Physician - Occupational Medicine in Belarus: FAQs

  • How much does a occupational medicine physician make per month in Belarus?

    A occupational medicine physician in Belarus earns about 6,578 BYN a month before tax, based on an annual average of 78,940 BYN.

  • What's the salary range for a occupational medicine physician in Belarus?

    Entry-level occupational medicine physicians in Belarus start near 36,700 BYN. Top-end pay reaches around 125,100 BYN. The middle 50% of earners sit between 54,180 and 107,820 BYN.

  • Is the median occupational medicine physician salary in Belarus higher or lower than the average?

    The median is 82,160 BYN, higher than the average of 78,940 BYN. Half of occupational medicine physicians in Belarus earn below the median, half earn above it.

  • What's the gender pay gap for occupational medicine physicians in Belarus?

    Men working as a occupational medicine physician in Belarus earn around 2% more than women on average (80,840 vs 78,940 BYN a year).

  • Do occupational medicine physicians in Belarus get bonuses?

    About 81% of occupational medicine physicians in Belarus reported a bonus in the past 12 months. Reported bonuses ranged from 5% to 9% of base salary.

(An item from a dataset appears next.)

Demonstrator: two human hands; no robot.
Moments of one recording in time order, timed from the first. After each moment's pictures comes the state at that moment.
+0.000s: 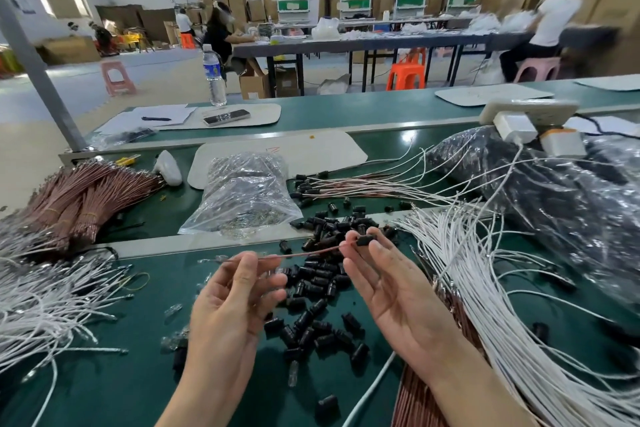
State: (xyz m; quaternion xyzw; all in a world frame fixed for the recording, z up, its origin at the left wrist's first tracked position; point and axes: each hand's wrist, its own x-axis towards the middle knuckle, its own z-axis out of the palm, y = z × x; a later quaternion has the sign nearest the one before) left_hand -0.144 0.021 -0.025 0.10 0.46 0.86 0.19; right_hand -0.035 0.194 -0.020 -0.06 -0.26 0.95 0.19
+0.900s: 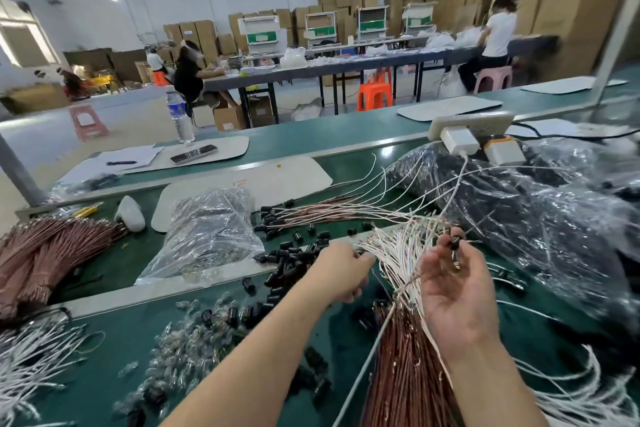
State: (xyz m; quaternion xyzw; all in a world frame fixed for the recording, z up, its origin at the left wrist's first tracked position) left_hand -0.137 0.205 0.004 0.38 0.83 0.30 0.28; right_hand 0.010 0.268 -0.017 -0.16 -0.08 0.86 0.48
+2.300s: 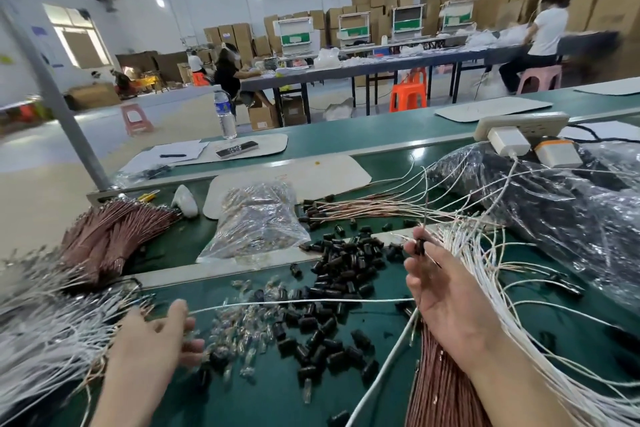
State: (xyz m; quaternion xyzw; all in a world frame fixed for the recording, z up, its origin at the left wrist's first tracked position) left_hand -0.213 -0.055 -0.021 -0.03 0.82 0.57 0.04; right_hand -0.015 0.239 -0.027 -0.13 -0.33 0.89 0.30
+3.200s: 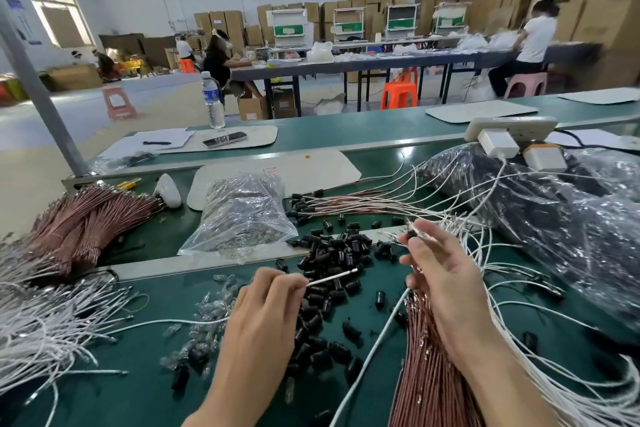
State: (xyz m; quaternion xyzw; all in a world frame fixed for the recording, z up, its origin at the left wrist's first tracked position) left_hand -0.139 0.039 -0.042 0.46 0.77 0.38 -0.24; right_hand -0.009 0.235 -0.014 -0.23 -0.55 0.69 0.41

  • Do occupational medicine physicians earn more in the public or private sector in Belarus?

    In Belarus, the public sector pays a occupational medicine physician about 13% more on average. Public-sector pay tends to be steadier; private-sector pay tends to offer bigger upside.

  • How often do occupational medicine physicians in Belarus get a pay raise?

    A occupational medicine physician in Belarus sees a raise of around 13% every 18 months, equivalent to roughly 9% a year.